Create ONE heatmap per ancillary pairing showing counts of unique ancillary profiles that meet R² thresholds for each variable. Optionally filter by time/dist thresholds.

src.toolbox.utils.alignment.collect_xy_from_r2_ds(r2_ds, var, target_name, ancillary_name, r2_min=None, time_max=None, dist_max=None)[source]#

From an R² dataset (one ancillary), collect all (x=ancillary, y=target) binned points for a given variable across selected profile pairs, flattening PAIR_INDEX×DEPTH_bin.

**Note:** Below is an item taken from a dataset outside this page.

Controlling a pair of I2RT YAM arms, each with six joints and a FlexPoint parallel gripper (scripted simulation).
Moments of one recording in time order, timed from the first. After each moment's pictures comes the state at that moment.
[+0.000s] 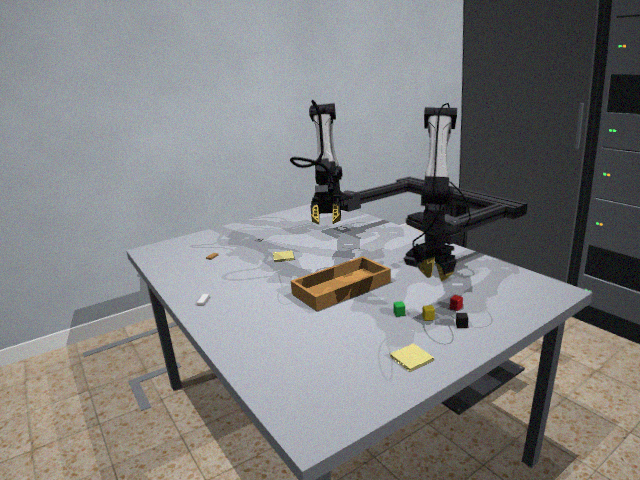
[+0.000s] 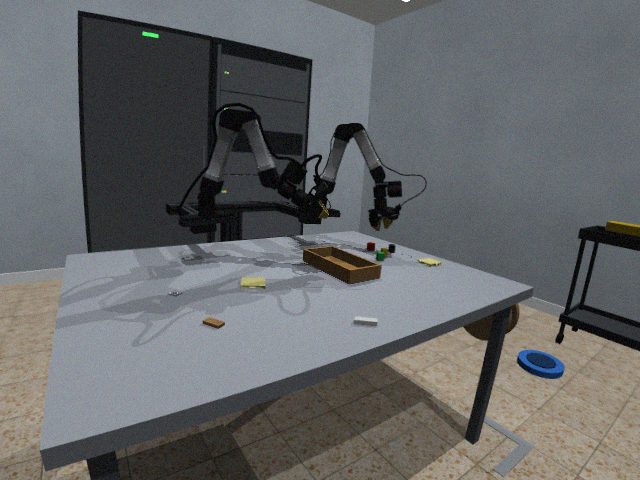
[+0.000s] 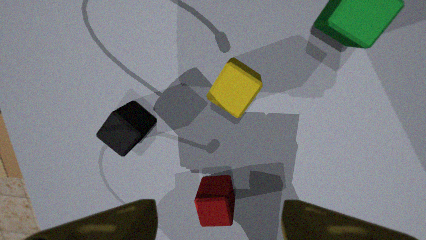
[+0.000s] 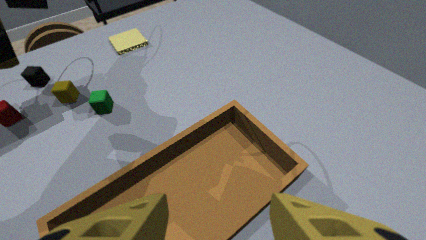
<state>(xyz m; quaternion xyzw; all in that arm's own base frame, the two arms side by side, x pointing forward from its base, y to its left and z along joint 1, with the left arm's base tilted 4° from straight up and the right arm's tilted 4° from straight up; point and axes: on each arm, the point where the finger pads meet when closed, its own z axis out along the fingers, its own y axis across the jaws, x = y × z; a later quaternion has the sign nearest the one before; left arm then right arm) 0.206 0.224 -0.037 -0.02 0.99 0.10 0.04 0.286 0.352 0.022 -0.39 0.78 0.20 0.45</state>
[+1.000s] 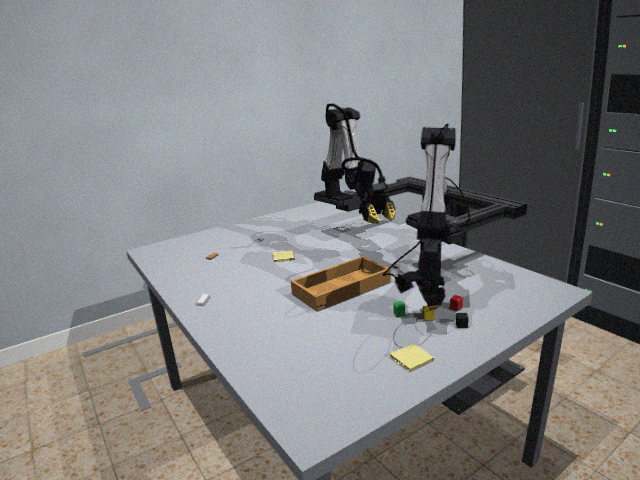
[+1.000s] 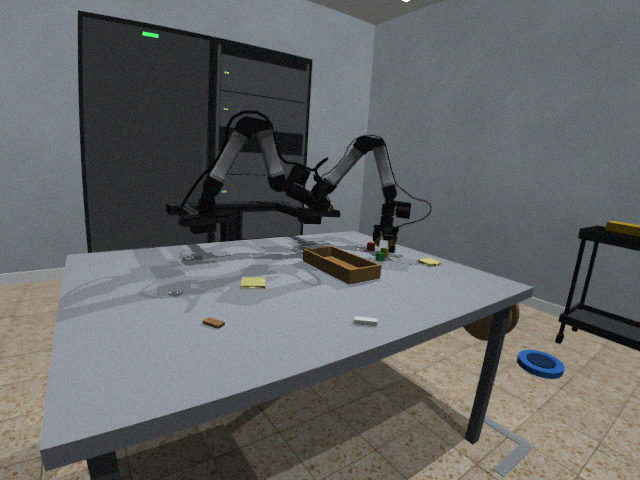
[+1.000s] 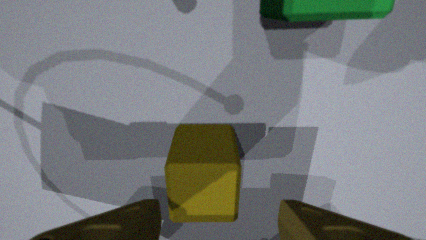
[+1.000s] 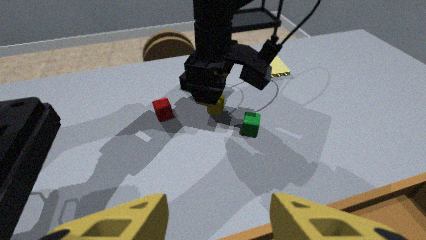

Returns: x, y (1D np.ndarrays)

src.toolbox.utils.alignment.fit_linear_map(x, y)[source]#

Fit y = slope * x + intercept using sklearn LinearRegression. Returns dict with slope, intercept, R² (model score), and n.

src.toolbox.utils.alignment.plot_pair_scatter_grid(r2_datasets, variables, target_name, variable_r2_criteria=None, max_time_hr=None, max_dist_km=None, ancillaries_order=None, figsize=None, point_alpha=0.6, point_size=8, equal_axes=True)[source]#

Grid of scatter plots: rows = ancillary, cols = variables. Each panel: ancillary median_{var} vs target median_{var}, all depth bins from pairs that pass R²/time/distance filters. Plots 1:1 and fitted line.

src.toolbox.utils.alignment.apply_linear_map_to_da(da, slope, intercept, out_name=None)[source]#

Apply y = slope * da + intercept to an xarray.DataArray. Returns a new DataArray (optionally renamed).